Required work: Omit the images and reproduce the rest of the entries exactly.
━━━━━ Input ━━━━━
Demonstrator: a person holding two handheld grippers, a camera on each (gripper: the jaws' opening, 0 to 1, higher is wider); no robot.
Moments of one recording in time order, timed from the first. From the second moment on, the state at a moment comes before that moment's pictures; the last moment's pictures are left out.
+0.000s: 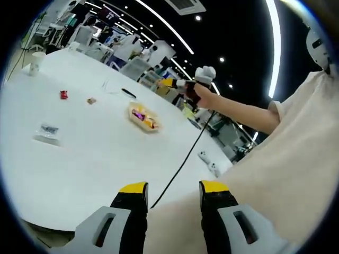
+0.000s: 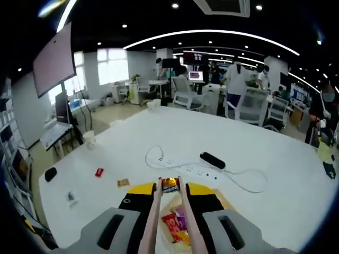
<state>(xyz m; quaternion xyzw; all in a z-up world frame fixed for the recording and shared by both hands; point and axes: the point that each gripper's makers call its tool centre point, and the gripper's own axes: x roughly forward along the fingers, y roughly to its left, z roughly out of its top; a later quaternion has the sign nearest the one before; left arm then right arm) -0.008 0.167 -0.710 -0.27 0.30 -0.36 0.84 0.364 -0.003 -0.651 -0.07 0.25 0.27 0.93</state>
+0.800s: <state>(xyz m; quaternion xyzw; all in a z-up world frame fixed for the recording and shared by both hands) -0.001 0.162 -0.709 -0.27 0.30 -0.36 0.84 0.389 -0.035 -0.644 -0.06 0.24 0.24 0.94</state>
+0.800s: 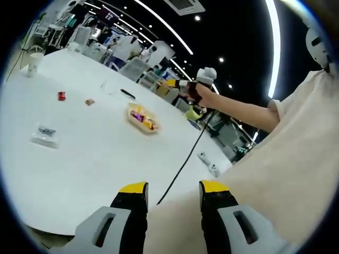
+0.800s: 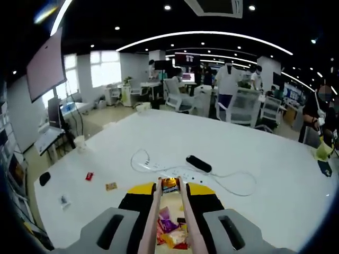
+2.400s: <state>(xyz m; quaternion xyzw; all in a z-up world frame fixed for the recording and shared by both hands) 0.001 0.168 -0.717 -0.29 0.30 -0.35 0.84 0.390 -0.027 -0.656 -0.07 0.26 0.24 0.93</state>
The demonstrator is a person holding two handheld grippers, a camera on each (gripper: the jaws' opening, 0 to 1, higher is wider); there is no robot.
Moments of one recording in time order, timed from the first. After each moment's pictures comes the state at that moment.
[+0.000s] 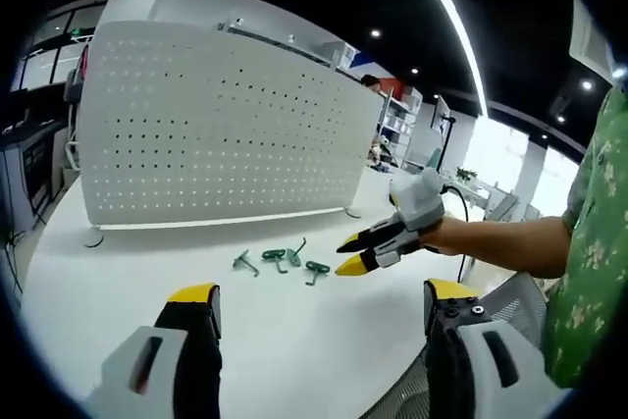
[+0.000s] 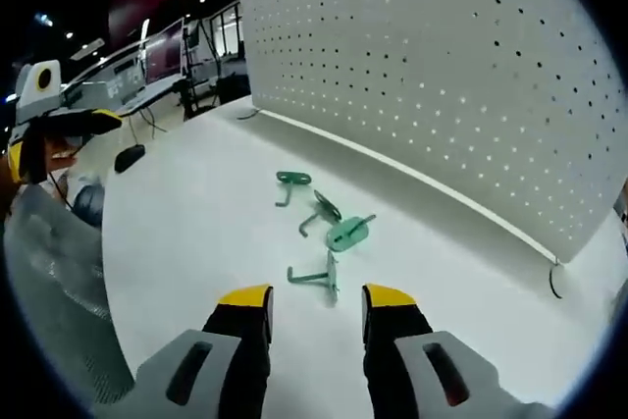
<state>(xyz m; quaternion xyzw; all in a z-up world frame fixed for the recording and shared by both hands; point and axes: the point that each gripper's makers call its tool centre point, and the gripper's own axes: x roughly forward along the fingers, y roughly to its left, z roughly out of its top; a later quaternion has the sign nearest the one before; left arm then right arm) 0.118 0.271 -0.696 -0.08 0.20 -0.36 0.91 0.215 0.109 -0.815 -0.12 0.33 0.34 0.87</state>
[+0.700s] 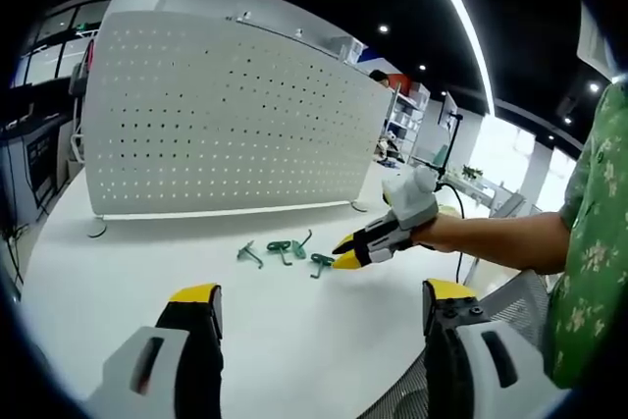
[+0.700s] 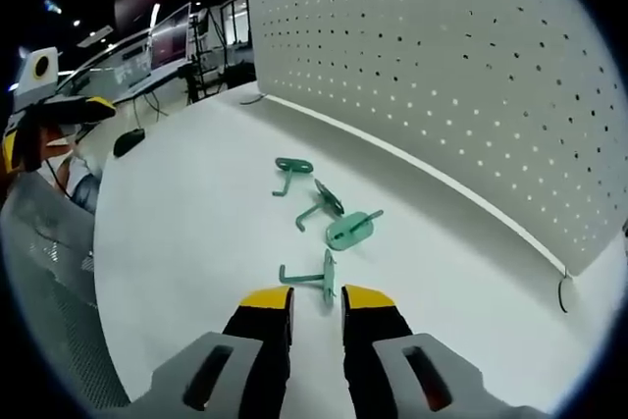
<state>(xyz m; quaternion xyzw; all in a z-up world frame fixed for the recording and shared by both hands) 0.119 0.271 -0.706 -0.08 0.22 -0.34 0.91 0.225 0.112 -0.832 -0.14 0.34 0.36 0.86</state>
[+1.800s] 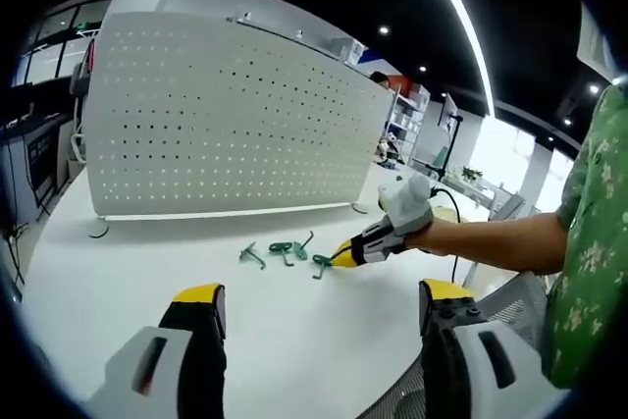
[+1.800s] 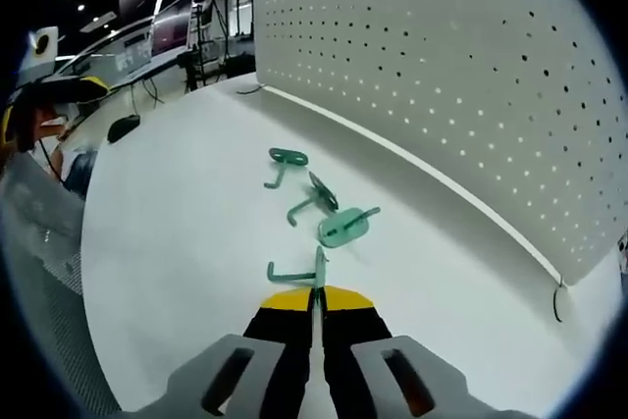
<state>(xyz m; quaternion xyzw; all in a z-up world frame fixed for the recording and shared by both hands) 0.119 0.276 -0.703 -0.08 0.22 -0.34 0.91 0.231 0.108 -0.841 -0.17 0.34 0.35 0.85</state>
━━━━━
Expected output:
Demonstrator: a person holding two handheld grippers, a camera on each (gripper: the jaws' opening, 0 to 1, higher is wider); no robot.
Moments of one recording in time order, timed from the first. From the second moment on, the state at a moment comes before that moment's pictures; the last moment's pictures are left out.
+0.000s: 
+0.000s: 
<state>(xyz m; quaternion xyzw; all in a z-up world frame fixed for the recording and shared by both hands; point and axes: the point that each gripper's makers call its tool centre point, and the gripper's own axes: x roughly forward along the fingers, y roughly to its left, z roughly out of its top; a later quaternion has the sign nearest the one before; left arm then right arm) -0.008 0.167 -0.710 -0.27 0.30 -0.36 0.84 0.364 -0.003 -0.651 -0.07 0.25 0.27 0.93</state>
+0.800s: <state>(xyz m; quaternion xyzw; all in a z-up world frame fixed for the recording and shared by both hands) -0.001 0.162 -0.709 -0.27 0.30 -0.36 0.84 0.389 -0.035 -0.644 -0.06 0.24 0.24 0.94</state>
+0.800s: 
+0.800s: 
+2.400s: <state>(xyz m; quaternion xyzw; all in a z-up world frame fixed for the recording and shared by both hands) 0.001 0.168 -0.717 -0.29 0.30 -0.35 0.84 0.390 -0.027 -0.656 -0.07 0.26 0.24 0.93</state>
The demonstrator is a person holding two handheld grippers, a camera on each (gripper: the jaws' opening, 0 to 1, higher is wider); there is no robot.
Moments of one recording in time order, timed from the first. After each moment's pictures comes the state at that moment.
[+0.000s] 
[+0.000s] 
<state>(xyz m; quaternion xyzw; all in a z-up world frame fixed for the recording and shared by both hands; point and axes: the point that each gripper's makers call its tool centre point, and the gripper's own axes: x roughly forward along the fingers, y roughly to its left, z roughly out of its top; a later quaternion has the sign nearest the one before; left arm then right arm) 0.118 0.271 -0.696 -0.08 0.20 -0.36 0.91 0.215 0.109 -0.815 -0.12 0.33 0.34 0.87</state>
[+0.700s] 
[+0.700s] 
<state>(xyz m; quaternion xyzw; all in a z-up world frame fixed for the recording and shared by both hands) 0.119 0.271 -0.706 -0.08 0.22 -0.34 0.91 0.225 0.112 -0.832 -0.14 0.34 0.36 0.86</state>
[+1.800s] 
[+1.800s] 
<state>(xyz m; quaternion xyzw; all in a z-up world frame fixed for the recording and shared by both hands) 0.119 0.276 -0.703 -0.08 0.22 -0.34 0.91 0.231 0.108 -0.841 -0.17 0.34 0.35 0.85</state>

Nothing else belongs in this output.